What is required
Check each line of the data below for the string "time", then state how many have it and nothing else.

Given records
· · · · · · ·

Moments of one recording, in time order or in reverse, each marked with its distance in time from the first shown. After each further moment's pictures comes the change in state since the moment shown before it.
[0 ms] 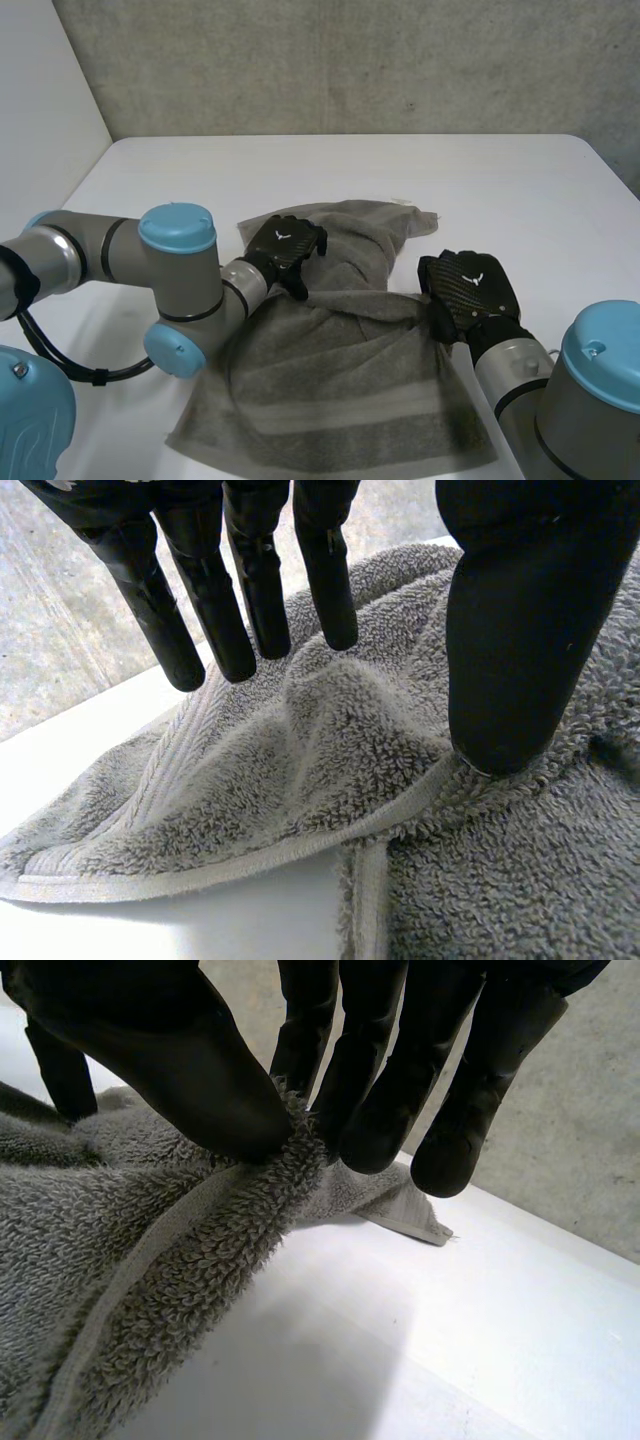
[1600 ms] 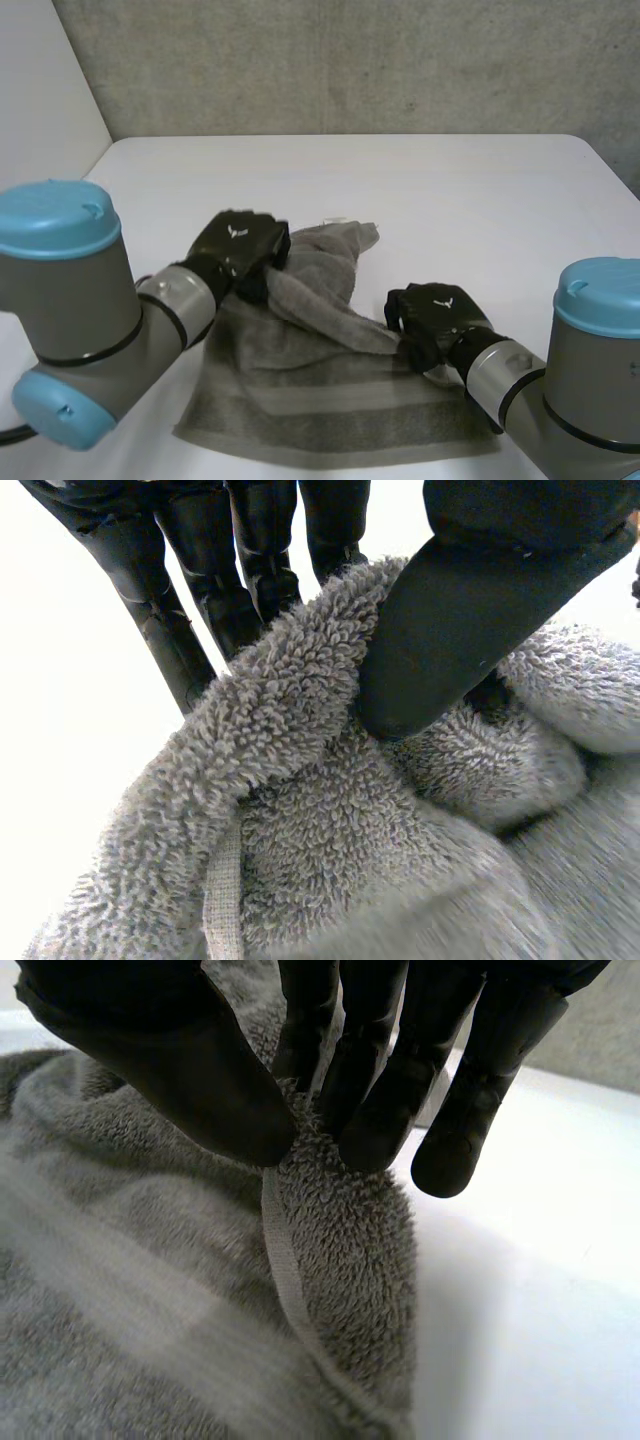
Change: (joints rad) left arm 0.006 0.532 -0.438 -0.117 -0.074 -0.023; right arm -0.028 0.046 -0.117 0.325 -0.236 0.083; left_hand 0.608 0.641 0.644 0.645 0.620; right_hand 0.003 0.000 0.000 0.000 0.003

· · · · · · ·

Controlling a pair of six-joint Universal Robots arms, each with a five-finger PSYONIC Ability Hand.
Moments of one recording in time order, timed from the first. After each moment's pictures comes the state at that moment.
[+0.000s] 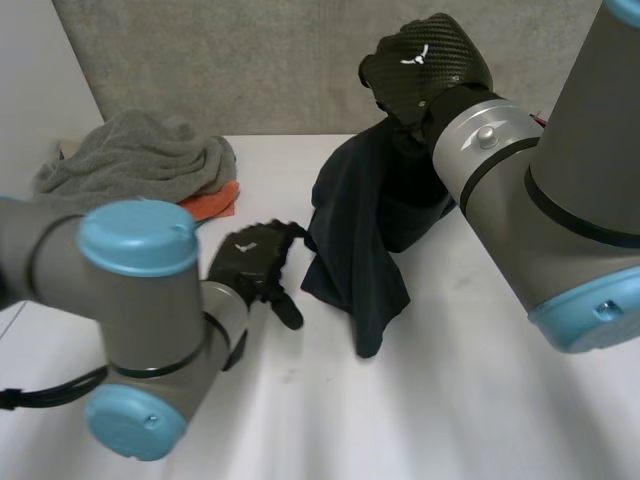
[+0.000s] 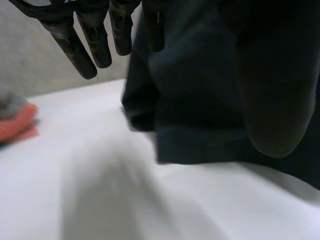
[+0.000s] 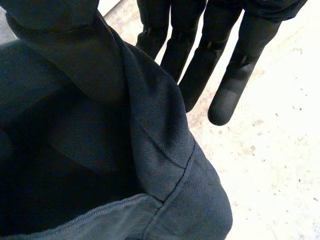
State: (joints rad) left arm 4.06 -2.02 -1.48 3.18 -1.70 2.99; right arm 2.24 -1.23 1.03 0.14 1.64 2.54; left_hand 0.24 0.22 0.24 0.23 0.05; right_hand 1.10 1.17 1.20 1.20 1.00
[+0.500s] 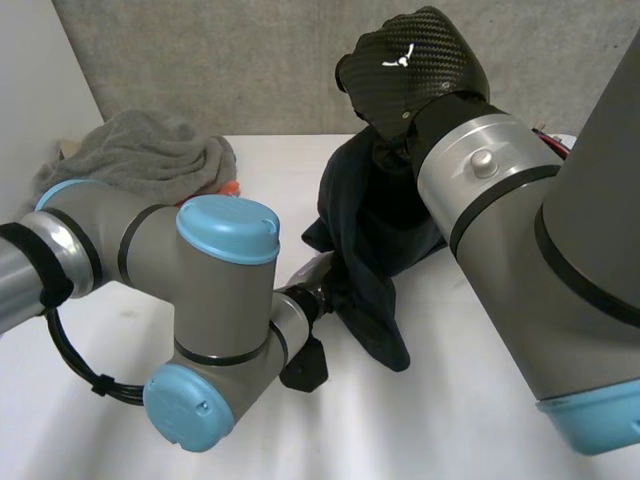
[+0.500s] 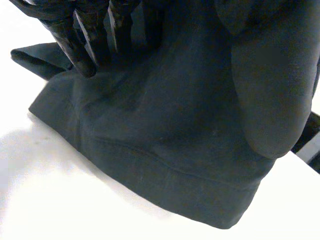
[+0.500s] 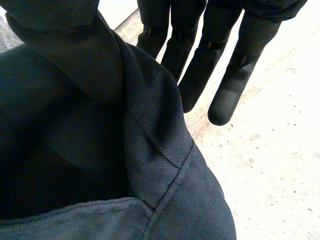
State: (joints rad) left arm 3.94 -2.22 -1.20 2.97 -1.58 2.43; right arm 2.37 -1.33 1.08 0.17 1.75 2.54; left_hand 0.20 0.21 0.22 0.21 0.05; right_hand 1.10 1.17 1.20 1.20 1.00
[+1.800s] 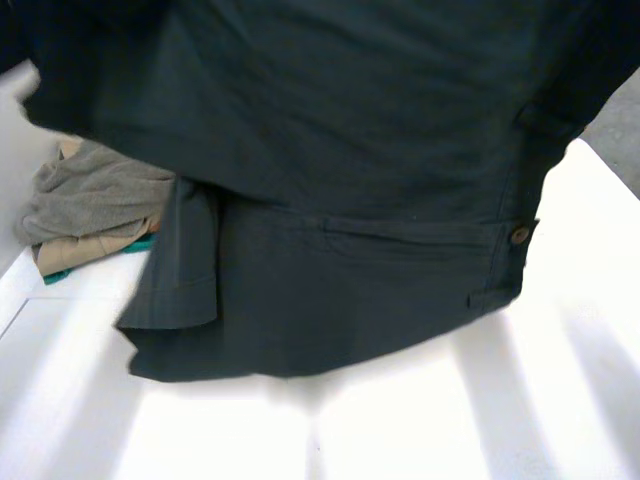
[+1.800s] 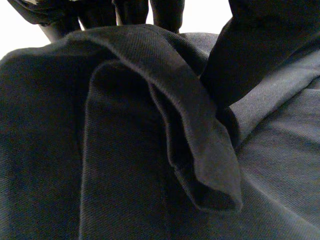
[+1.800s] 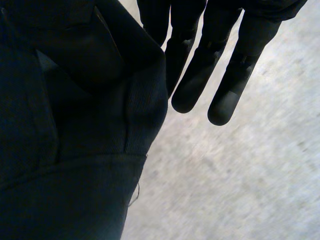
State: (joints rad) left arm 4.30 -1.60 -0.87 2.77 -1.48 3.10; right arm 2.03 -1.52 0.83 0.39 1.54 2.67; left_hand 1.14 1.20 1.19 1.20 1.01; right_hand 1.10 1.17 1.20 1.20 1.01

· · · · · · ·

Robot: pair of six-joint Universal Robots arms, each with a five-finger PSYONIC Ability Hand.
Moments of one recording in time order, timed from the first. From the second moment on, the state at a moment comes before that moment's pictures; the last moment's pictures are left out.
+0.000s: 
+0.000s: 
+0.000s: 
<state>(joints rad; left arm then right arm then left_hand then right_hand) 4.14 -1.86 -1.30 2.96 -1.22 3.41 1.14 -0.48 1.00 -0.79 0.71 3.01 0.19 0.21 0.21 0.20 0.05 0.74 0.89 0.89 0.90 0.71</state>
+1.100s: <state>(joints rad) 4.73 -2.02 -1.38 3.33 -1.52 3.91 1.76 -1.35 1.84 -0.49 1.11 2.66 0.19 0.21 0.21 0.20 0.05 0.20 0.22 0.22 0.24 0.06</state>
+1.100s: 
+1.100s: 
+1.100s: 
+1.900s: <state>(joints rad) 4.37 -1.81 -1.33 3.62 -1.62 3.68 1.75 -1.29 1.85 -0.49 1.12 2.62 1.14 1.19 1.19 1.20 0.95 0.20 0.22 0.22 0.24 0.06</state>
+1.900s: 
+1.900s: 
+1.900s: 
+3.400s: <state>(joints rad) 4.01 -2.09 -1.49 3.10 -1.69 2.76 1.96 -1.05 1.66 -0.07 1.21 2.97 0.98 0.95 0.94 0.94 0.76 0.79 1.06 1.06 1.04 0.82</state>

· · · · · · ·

Result
3